Heiwa Co - European Agency for Safety at Sea


So I repeat:

SSPA model tests show clearly that the inflow of water into the superstructure through an open ramp (visor has ripped open the ramp and initiated the accident that now starts 15 minutes earlier than according JAIC) is of the order 2 000 tons/minute and that an angle of heel >45° degrees develops within a couple of minutes (full scale - less than a minute model scale). This is not according to testimonies of survivors and would prevent any evacuation of any kind. The computer animation shows something completely different.

It is quite clear from testimonies that the engine crew outside the ECR observes, like all the passengers, the heavy rolling and a stable heel <15° durig several minutes that enables the passengers and some crew to escape to open deck 7 during about 10 minutes. The engine crew on the other hand returns to the ECR ... and observes a closed ramp 2-3 minutes later, stays in the ECR for 5-10 minutes and then escapes, two of them to deck 7 port side, when the heel exceeds 60°. An impossible task.

So the SSPA model tests thus show that the heel becomes >45° very quickly (see e.g. fig 37 in SSPA Final report) and then it is suggested that the ferry floats on the deck house for 22 minutes with heeling increasing from 45° - 90°. Reason is that only two (!) side windows on each of decks 4, 5 and 6 break and allow water inflow into the deck house.

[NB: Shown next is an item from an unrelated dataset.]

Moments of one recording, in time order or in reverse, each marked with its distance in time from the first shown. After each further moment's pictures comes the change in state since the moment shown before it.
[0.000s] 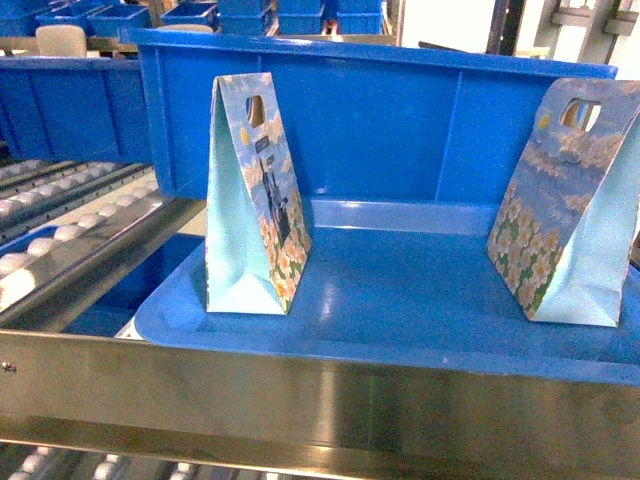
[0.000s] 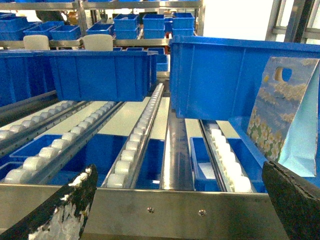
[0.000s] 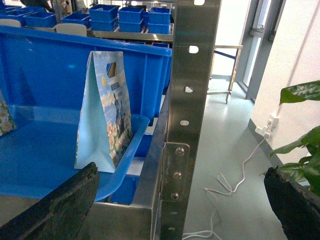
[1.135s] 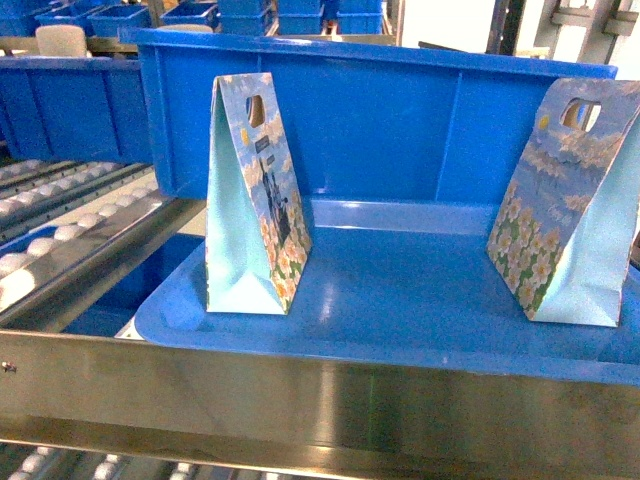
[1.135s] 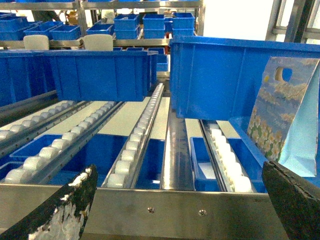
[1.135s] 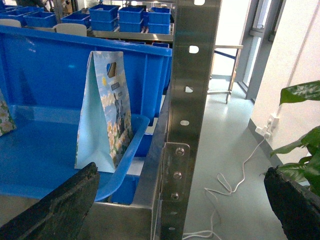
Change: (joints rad) left arm 0.000 0.000 0.000 0.000 0.000 0.000; right arm 0.000 0.000 0.000 0.000 0.000 0.000
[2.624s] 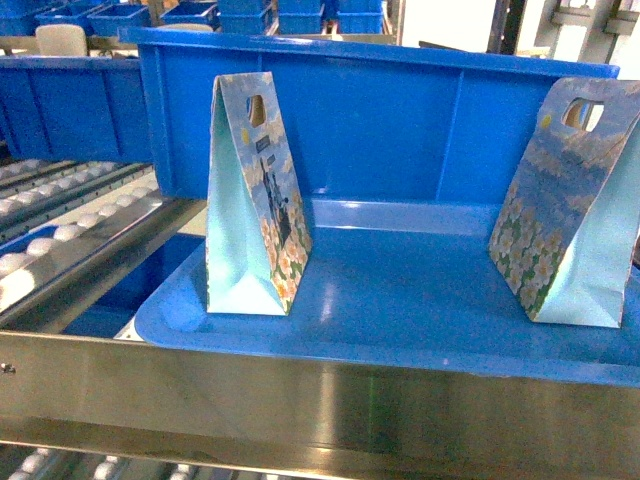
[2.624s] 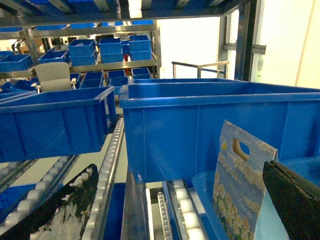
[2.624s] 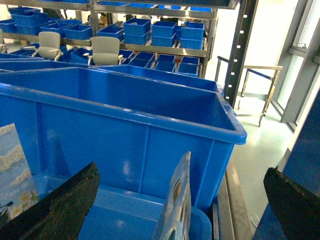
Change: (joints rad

There is no scientific evidence of any kind that only two windows per deck breaks. According internationl standards, experience and regulations a deck house is not water tight, weather tight or air tight and is flooded momentarily when submerged as all windows break and doors are pushed open. If the deck house, decks 4-6, were a superstructure, as suggested by the SSPA consortia, windows are generally not permitted at all, and, if fitted for any reason, must be arranged with an internal closing device of steel, etc. Doors must be weather tight with six closing toggles and with a sill of a certain height. The MARIN tests of flooding superstructure (sic) deck 4 do not prove anything as only 2 windows in the side are open and the openings are just below water.

Actually the alleged floating on the deck house (called superstructure (sic) by SSPA) is the most obvious falsification of the research. Any ship does not ever float on a deck house. A ship does not float on window panes.

Regarding the sinking of a capsized hull upside down with bottom up that is floating on compressed air trapped inside the hull, the proposals of SSPA are nonsense. Either the capsized vessel floats permanently on the compressed air as buoyancy exceeds weight, or sinks immediately when weight exceeds buoyancy as per Arkimedes. It does not take 20 minutes for the air to be compressed or the buoyancy to be reduced to be less than the weight. The arrangement with two valves in the bottom and allowing air to escape in a controlled fashion due to scale effects is foolish talk.

You are thus kindly recommended not to hand over the SSPA/HSVA reports to the government until the content has been properly verified by, e.g. any reputable authorities. I would suggest that you ask the classification societies Det Norske Veritas, Registro Italiano Navale (RINA) and Japanese NK or the experts you used to select the research consortia in 2005 to comment upon

A. the rapid water inflow/flooding of the car deck superstructure - does it tally with testimonies and allow evacuation?,

B. the alleged floating on the deck house - is it possible or should not the deck house be flooded momentarily, i.e. the vessel should capsize at once?, and

C. the mysterious sinking of the capsized hull (what happens to the air and Arkimedes principle?).

Reason why I did not attend the workshop was that I was otherwise engaged and had already informed the consortia of the above and had been told by SSPA (Jazionowsky) that it was unreasonable. HSVA (Valanto) could not offer any comments at all.

Kind regards

Yours sincerely

Anders Björkman

No further clarifications have since been received from Vinnova, the 'scientists' and Chalmers. It is however clear that the latest research produce more new questions than answers.